◆ WHAT NEEDS TO BE DONE: Leave every image out, and print the remaining lines below exactly.

BEGIN DATA PROVIDED

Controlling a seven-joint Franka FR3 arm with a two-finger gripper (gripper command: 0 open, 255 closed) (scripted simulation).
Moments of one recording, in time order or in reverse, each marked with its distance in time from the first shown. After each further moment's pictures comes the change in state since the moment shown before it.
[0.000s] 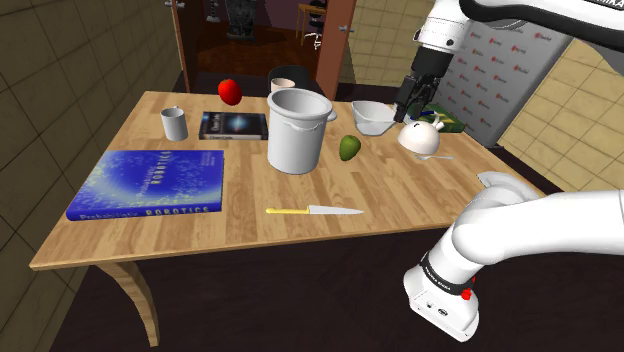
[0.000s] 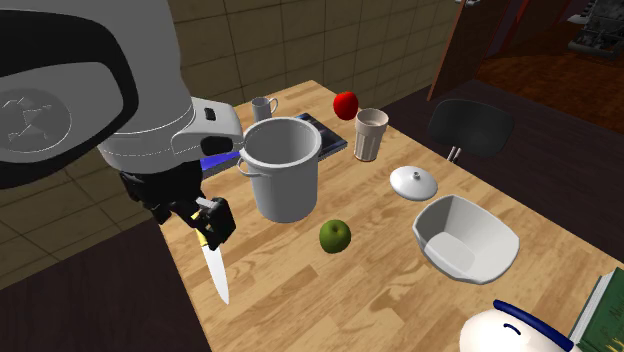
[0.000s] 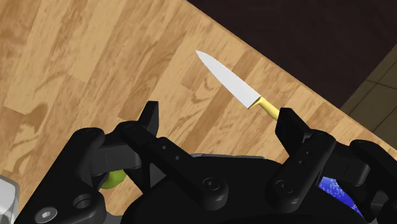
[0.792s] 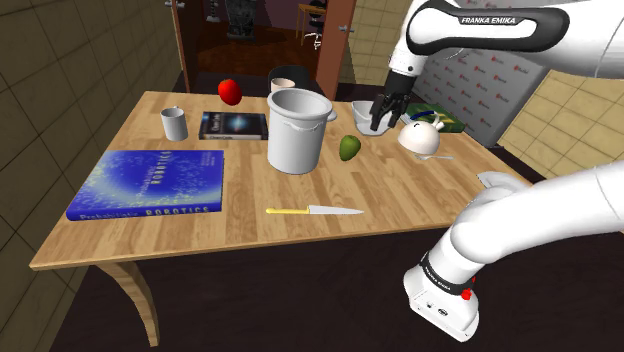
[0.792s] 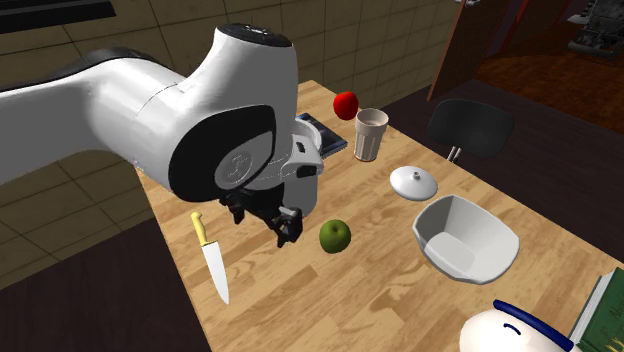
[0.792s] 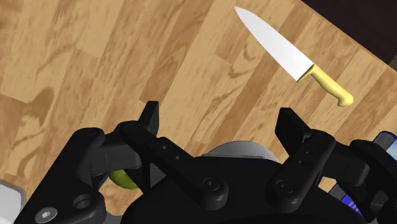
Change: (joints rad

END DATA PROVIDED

◆ EXPECTED ANSWER:
Controlling a seven-joint Franka FR3 arm with a two-finger gripper (gripper command: 0 open, 255 closed) (scripted simulation).
Moments of one recording, in time order or in reverse, each marked with its distance in time from the first shown. After each further moment's pictures comes the change in state since the moment shown before it.
[0.000s] 
[0.000s] 
[0.000s] 
[0.792s] 
[0.792s] 
[0.792s] 
Change: (joints rad

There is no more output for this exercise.